→ Work request
Check every line of the data and copy the ones where "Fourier" appears.

→ Collected data entries
------

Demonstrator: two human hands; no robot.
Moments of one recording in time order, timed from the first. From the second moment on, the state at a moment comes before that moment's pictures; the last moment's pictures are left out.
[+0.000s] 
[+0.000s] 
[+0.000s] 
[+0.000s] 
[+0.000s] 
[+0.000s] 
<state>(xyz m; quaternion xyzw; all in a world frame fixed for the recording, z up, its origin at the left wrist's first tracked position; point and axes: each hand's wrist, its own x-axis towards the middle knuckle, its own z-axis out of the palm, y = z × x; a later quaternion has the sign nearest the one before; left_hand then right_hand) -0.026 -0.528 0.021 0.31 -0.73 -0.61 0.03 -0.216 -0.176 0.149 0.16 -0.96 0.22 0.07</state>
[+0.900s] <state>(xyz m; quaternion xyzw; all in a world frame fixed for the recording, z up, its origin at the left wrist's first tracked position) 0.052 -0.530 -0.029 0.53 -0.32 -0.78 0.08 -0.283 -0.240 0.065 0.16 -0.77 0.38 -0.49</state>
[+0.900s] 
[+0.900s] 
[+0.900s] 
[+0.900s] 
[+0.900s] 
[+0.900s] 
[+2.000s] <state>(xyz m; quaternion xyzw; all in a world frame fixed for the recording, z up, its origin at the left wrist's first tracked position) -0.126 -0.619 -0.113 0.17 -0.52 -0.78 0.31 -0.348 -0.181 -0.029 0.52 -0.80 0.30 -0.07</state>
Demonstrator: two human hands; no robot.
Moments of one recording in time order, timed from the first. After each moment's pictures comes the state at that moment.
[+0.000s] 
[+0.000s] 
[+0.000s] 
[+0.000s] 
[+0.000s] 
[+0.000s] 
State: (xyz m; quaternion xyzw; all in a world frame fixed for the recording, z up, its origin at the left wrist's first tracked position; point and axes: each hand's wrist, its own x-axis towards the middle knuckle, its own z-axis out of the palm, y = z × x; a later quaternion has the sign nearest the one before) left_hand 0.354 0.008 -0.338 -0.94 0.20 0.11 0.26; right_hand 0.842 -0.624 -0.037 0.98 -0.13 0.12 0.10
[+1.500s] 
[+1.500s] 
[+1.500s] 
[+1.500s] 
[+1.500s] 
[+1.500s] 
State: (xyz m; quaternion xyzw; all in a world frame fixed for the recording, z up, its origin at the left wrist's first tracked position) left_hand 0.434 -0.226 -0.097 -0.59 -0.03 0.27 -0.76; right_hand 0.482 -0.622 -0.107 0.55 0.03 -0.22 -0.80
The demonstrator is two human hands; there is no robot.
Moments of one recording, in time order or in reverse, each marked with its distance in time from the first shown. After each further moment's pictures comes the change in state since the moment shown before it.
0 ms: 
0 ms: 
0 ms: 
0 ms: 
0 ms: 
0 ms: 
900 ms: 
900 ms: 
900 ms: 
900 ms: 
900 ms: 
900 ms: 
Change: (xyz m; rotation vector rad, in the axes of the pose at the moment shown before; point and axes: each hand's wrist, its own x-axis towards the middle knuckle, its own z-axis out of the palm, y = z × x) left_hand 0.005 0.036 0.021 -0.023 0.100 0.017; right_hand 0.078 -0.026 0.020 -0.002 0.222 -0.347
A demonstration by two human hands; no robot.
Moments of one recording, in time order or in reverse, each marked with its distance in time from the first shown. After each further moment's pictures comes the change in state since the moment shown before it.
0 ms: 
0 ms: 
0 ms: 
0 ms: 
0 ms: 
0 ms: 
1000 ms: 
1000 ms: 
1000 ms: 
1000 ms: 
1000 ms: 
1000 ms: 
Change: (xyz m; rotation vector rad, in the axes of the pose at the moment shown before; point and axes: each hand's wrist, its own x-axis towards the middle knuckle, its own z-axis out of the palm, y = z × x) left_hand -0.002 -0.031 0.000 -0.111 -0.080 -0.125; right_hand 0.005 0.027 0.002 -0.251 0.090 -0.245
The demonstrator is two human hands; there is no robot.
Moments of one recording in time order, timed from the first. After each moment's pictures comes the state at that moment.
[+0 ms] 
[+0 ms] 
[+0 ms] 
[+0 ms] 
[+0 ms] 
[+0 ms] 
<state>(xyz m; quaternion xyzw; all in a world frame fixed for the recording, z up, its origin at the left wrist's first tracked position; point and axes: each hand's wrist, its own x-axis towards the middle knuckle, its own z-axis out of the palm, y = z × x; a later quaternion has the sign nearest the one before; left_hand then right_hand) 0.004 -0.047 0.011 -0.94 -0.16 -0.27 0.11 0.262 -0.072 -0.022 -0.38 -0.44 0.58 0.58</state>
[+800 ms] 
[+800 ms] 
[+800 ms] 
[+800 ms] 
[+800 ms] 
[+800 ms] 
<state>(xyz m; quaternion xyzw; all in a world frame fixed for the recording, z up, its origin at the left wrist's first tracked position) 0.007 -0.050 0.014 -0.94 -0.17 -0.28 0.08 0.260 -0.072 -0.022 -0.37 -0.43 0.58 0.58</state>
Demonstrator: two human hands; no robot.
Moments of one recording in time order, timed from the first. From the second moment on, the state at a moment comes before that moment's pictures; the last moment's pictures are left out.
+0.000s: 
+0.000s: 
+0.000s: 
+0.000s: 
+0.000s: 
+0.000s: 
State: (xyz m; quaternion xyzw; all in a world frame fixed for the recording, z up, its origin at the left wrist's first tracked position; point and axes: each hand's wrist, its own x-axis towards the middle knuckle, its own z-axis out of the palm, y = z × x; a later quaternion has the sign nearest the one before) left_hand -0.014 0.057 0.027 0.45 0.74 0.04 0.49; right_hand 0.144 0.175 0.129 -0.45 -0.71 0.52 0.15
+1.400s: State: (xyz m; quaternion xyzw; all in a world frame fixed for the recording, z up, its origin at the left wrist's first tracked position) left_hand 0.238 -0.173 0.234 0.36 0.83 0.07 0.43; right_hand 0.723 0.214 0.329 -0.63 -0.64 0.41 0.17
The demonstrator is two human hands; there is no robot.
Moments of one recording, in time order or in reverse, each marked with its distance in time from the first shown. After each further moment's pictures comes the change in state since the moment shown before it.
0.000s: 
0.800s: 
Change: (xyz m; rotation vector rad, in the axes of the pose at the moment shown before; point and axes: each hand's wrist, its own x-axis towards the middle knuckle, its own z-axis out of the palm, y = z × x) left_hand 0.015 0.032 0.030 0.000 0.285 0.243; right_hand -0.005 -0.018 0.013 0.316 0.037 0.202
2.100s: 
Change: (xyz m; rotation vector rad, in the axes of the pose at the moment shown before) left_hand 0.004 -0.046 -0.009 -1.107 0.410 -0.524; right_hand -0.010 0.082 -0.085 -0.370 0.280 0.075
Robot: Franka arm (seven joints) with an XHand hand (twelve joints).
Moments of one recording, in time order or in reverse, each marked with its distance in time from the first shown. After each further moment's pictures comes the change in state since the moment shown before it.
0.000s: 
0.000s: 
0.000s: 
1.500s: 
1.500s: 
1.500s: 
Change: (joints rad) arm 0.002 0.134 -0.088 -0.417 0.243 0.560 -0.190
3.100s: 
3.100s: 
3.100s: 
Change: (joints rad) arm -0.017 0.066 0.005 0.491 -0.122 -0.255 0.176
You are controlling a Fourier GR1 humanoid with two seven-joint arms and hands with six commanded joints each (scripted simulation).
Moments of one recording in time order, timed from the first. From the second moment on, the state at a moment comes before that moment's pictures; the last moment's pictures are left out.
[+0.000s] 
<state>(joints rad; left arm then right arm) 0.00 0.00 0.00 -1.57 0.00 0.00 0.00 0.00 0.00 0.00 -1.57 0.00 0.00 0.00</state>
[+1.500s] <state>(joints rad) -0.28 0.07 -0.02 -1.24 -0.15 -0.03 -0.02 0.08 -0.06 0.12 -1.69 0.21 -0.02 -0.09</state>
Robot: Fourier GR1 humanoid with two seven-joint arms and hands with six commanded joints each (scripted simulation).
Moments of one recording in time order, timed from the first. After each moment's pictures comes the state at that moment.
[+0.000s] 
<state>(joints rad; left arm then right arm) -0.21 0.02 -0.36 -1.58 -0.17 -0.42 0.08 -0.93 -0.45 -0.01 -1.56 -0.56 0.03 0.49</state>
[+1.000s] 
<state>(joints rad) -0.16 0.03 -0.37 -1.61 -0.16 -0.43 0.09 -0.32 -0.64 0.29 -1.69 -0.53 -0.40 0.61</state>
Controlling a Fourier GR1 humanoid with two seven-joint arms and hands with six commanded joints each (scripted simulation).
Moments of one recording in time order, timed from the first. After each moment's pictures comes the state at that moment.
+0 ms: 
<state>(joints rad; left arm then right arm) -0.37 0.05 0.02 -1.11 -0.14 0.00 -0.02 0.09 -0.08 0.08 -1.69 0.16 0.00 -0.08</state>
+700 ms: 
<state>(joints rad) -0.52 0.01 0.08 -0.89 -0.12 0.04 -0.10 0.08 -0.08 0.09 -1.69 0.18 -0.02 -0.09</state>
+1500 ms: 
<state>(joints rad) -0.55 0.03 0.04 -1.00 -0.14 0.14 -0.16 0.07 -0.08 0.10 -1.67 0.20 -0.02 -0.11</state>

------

→ Result below
You are controlling a Fourier GR1 humanoid with two seven-joint arms and hands with six commanded joints each (scripted simulation).
Robot: Fourier GR1 humanoid with two seven-joint arms and hands with six commanded joints each (scripted simulation).
Controlling a Fourier GR1 humanoid with two seven-joint arms and hands with six commanded joints each (scripted simulation).

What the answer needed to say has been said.